**Exercise:** The listing that follows should be copied in full and exactly, with no pictures.

┌─ Source material

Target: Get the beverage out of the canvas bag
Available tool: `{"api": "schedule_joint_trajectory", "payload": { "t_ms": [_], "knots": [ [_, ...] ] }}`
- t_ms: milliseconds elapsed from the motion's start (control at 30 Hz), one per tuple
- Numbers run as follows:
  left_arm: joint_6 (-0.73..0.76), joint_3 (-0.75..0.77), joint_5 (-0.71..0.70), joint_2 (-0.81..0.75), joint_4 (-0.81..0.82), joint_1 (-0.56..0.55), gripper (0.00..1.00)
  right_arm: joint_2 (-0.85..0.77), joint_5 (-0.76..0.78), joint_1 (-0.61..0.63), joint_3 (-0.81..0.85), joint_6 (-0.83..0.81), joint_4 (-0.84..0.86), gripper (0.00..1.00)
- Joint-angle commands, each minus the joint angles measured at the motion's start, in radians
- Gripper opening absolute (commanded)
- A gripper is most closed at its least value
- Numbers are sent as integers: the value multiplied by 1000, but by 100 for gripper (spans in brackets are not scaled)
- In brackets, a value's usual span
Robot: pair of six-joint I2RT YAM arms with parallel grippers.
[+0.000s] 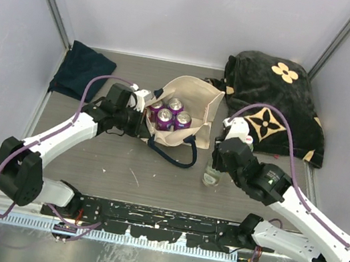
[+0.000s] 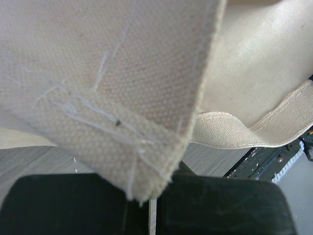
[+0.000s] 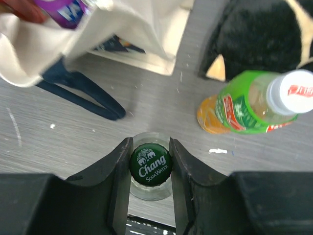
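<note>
The cream canvas bag (image 1: 196,104) lies open at the table's middle, with three purple cans (image 1: 169,115) showing in its mouth. My left gripper (image 1: 140,107) is shut on the bag's left rim. In the left wrist view the canvas bag (image 2: 122,73) fills the frame, and its hem is pinched in the left gripper (image 2: 152,183). A glass soda water bottle (image 1: 210,175) stands upright on the table to the right of the bag. My right gripper (image 3: 150,144) is shut on its green cap (image 3: 150,165), one finger on each side. A purple can (image 3: 66,10) shows at the bag's mouth.
A green-labelled plastic bottle (image 3: 254,105) with a white cap stands just right of the glass bottle. Behind it lies a black fabric bag with tan flowers (image 1: 278,102). At the back left lies a navy cloth (image 1: 80,70). The bag's navy handle (image 1: 174,155) trails toward the arms.
</note>
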Motion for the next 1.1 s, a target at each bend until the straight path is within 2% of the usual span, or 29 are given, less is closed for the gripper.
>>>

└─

**Written answer:**
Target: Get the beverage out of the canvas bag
Available tool: `{"api": "schedule_joint_trajectory", "payload": { "t_ms": [_], "knots": [ [_, ...] ] }}`
- t_ms: milliseconds elapsed from the motion's start (control at 30 Hz), one per tuple
- Numbers run as follows:
  left_arm: joint_6 (-0.73..0.76), joint_3 (-0.75..0.77), joint_5 (-0.71..0.70), joint_2 (-0.81..0.75), joint_4 (-0.81..0.82), joint_1 (-0.56..0.55), gripper (0.00..1.00)
  right_arm: joint_2 (-0.85..0.77), joint_5 (-0.76..0.78), joint_1 (-0.61..0.63), joint_3 (-0.81..0.85), joint_6 (-0.83..0.81), joint_4 (-0.84..0.86), gripper (0.00..1.00)
- Joint-angle commands, each minus the joint angles measured at the motion's start, in radians
- Gripper opening absolute (commanded)
- A gripper is most closed at its least value
- Numbers are sent as integers: the value multiplied by 1000, but by 100 for gripper (spans in brackets are not scaled)
- In brackets, a value's usual span
Robot: pair of six-joint I2RT YAM arms with parallel grippers.
[+0.000s] 
[+0.000s] 
[+0.000s] 
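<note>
The cream canvas bag (image 1: 196,104) lies open at the table's middle, with three purple cans (image 1: 169,115) showing in its mouth. My left gripper (image 1: 140,107) is shut on the bag's left rim. In the left wrist view the canvas bag (image 2: 122,73) fills the frame, and its hem is pinched in the left gripper (image 2: 152,183). A glass soda water bottle (image 1: 210,175) stands upright on the table to the right of the bag. My right gripper (image 3: 150,144) is shut on its green cap (image 3: 150,165), one finger on each side. A purple can (image 3: 66,10) shows at the bag's mouth.
A green-labelled plastic bottle (image 3: 254,105) with a white cap stands just right of the glass bottle. Behind it lies a black fabric bag with tan flowers (image 1: 278,102). At the back left lies a navy cloth (image 1: 80,70). The bag's navy handle (image 1: 174,155) trails toward the arms.
</note>
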Motion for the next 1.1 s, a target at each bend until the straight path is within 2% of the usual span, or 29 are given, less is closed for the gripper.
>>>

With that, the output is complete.